Dataset content:
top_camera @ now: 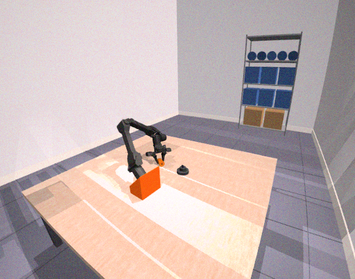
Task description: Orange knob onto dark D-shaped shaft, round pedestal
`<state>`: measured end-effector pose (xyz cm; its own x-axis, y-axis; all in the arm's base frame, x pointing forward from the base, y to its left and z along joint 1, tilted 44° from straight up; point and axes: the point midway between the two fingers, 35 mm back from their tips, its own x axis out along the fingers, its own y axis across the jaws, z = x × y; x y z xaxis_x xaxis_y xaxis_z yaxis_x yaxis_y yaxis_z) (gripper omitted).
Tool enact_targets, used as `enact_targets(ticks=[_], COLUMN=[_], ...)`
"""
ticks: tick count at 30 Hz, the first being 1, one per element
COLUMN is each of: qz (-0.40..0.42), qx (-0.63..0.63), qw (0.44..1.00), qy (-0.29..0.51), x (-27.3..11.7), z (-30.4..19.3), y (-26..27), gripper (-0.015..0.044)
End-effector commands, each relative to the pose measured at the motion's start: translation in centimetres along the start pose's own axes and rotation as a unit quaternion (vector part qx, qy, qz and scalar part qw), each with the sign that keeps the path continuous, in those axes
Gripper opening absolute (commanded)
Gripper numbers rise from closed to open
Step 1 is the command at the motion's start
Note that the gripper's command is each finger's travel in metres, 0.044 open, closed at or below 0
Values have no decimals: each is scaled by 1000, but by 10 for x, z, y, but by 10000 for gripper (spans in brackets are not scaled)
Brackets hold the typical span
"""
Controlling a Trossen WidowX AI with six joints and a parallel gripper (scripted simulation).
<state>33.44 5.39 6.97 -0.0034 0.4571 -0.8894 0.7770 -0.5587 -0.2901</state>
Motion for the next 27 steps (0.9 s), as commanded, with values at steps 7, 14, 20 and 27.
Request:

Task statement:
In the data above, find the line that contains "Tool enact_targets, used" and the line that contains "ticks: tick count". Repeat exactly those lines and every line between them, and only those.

Response:
Tool enact_targets, used as `enact_targets(ticks=[_], COLUMN=[_], ...)`
"""
ticks: tick count at 30 Hz, the first being 1, one per element

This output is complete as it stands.